SPECIALIZED EXPERIENCE REQUIREMENTS: Specialized experience is providing cybersecurity project management for an organization’s Information Technology (IT) systems in one of the following areas: 

(Position #1) - IT Specialist with DevSecOps Engineer Specialization: Specialized experience is defined as experience utilizing cybersecurity IT principles, concepts, standards, automation, and industry practices to modern cloud environments and cloud system deployments.

(Position #2) - IT Specialist with Enterprise Cyber Security Vulnerability Management Specialization: Specialized experience is experience in processing and validation of vulnerabilities and conducting threat analysis to determine risk on an Enterprise scale as well as experience configuring and maintaining enterprise cybersecurity tooling and maintaining enterprise level vulnerability disclosure program or bug bounty program.

How you will be evaluated

You will be evaluated for this job based on how well you meet the qualifications above.

Evaluation Statement

Applications will be evaluated against the basic qualifications. Qualified candidates will be considered in accordance with the Office of Personnel Management Direct Hire Guidelines. Applications will not be rated or ranked. Veterans’ Preference does not apply to the direct hire recruitment procedures.

You may not be considered for the position, if any part of the application is incomplete or missing the required supporting documentation.

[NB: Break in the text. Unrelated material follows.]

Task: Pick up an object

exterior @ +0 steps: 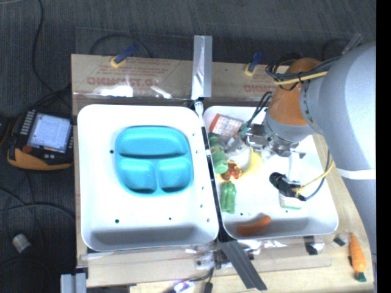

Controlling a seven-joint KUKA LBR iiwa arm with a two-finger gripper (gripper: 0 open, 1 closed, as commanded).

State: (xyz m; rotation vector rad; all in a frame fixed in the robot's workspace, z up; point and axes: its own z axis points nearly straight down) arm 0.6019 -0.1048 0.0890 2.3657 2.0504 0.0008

Falsifying your background, education and/or experience is cause for not hiring you or dismissing you if hired.

You will be scored on the questions you answer during the application process, which will measure your possession of the following competencies or knowledge, skills, and abilities:

Position #1 KSA’s:

1. Skill in applying IT principles, concepts, standards, and practices systems security engineering to grow and assist in securing cloud deployments.
2. Knowledge of high level IT security policy issues and initiatives to provide advice and guidance to leadership in IT environments within organizations on integration of IT programs.
3. Skill in cybersecurity, critical infrastructure and resilience security, and cloud security initiatives, legislation, policies, standards, and strategies.
4. Skills in building relationships with internal and external customers to provide advice and guidance.
   
5. Knowledge of project management methodologies
   
6. Ability to apply tools and technologies to direct the secure development and implementation of systems/software.
   

Position #2 KSA’s:

1. Skilled in the field of Information Technology Security to apply experimental theories and new developments to problems not susceptible to treatment by accepted methods and to make decisions or recommendations significantly changing, interpreting or developing important public policies or programs.
2. Knowledge of the IT Security area of specialization, its governing laws, regulations, methodologies and/or policies to provide sound and authoritative technical guidance on all issues related to the assigned program.
3. Knowledge of project management principles, methods, and practices including developing plans and schedules, estimating and reporting on accomplishments.
4. Knowledge of product management principles, methods, and practices including implementing Enterprise Security Shared Services across stakeholders, in conjunction with the Security Operations Director and the CISO/DCISO, building product roadmaps, business use cases, technical specifications, wireframes, mockups, prototypes, launch plans, tracking key performance metrics and data analytics/reporting along with end user/customer surveys among other deliverables for identifying efficiencies for the rolled out services.
5. Skills in building relationships with internal and external customers to provide advice and guidance.
6. Knowledge of project management methodologies
7. Ability to apply tools and technologies to direct the secure development and implementation of systems/software.